A cracker is a person who exploits information systems — access terminals, computer systems, telecom and vidcom lines, and radio — for profit, leverage, or their own ends. The majority are found in the Main Asteroid Belt, where the decentralized infrastructure of the Confederacy, the information hunger of independent spacer communities, and the practical absence of any unified law enforcement create conditions uniquely hospitable to the trade. Individual crackers may make their entire living from obtaining and selling information to interested parties, including private individuals, Confederate governments, and even the Consortium itself.
A phreaker is a cracker who specializes in communications systems — manipulating or exploiting telecom infrastructure, vidcom lines, relay networks, and the routing protocols of Solarnet itself.
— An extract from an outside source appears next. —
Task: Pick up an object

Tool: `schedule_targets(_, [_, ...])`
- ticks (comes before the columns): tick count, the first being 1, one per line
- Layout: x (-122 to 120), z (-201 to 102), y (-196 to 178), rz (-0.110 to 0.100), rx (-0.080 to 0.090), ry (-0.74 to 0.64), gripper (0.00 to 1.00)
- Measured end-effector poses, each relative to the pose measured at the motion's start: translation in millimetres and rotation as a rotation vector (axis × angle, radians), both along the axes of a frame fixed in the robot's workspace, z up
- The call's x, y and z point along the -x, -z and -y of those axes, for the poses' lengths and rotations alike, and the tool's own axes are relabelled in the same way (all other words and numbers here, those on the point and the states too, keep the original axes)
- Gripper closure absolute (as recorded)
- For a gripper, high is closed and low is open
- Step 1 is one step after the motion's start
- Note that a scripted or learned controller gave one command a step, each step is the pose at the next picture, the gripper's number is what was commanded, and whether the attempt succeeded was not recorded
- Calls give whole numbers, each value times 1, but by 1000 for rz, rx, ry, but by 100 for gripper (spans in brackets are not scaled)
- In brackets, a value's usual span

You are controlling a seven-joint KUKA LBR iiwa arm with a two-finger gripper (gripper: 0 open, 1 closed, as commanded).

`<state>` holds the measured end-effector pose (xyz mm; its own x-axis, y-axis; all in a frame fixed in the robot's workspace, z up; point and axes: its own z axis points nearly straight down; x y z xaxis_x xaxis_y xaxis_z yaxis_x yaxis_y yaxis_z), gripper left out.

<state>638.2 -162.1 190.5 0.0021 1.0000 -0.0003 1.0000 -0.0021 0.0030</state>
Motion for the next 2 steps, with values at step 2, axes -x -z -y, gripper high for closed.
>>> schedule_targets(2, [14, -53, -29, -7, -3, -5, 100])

The distinction is one of emphasis rather than kind; most phreakers are crackers by trade, with a particular affinity for the network's nervous system rather than its endpoints.
The Main Asteroid Belt is the natural home of the cracker trade. Its geography — thousands of independent platforms, stations, and vessels operating under the light jurisdiction of the Confederacy — produces a demand for information that no official channel reliably satisfies. Who is carrying what cargo. Where a given ship intends to dock. What the Consortium is planning. What the Technocracy already knows. In the Belt, information is currency in the most literal sense, and those who can reliably obtain it command a premium.
The Consortium, despite being the faction most threatened by the profession, is also among its most consistent clients — purchasing intelligence on Technocracy movements, Alliance cell activity, and Belt political sentiment through intermediaries who maintain careful distance from the source. This pragmatic hypocrisy is not lost on the crackers themselves, and rates for Consortium work are typically adjusted accordingly.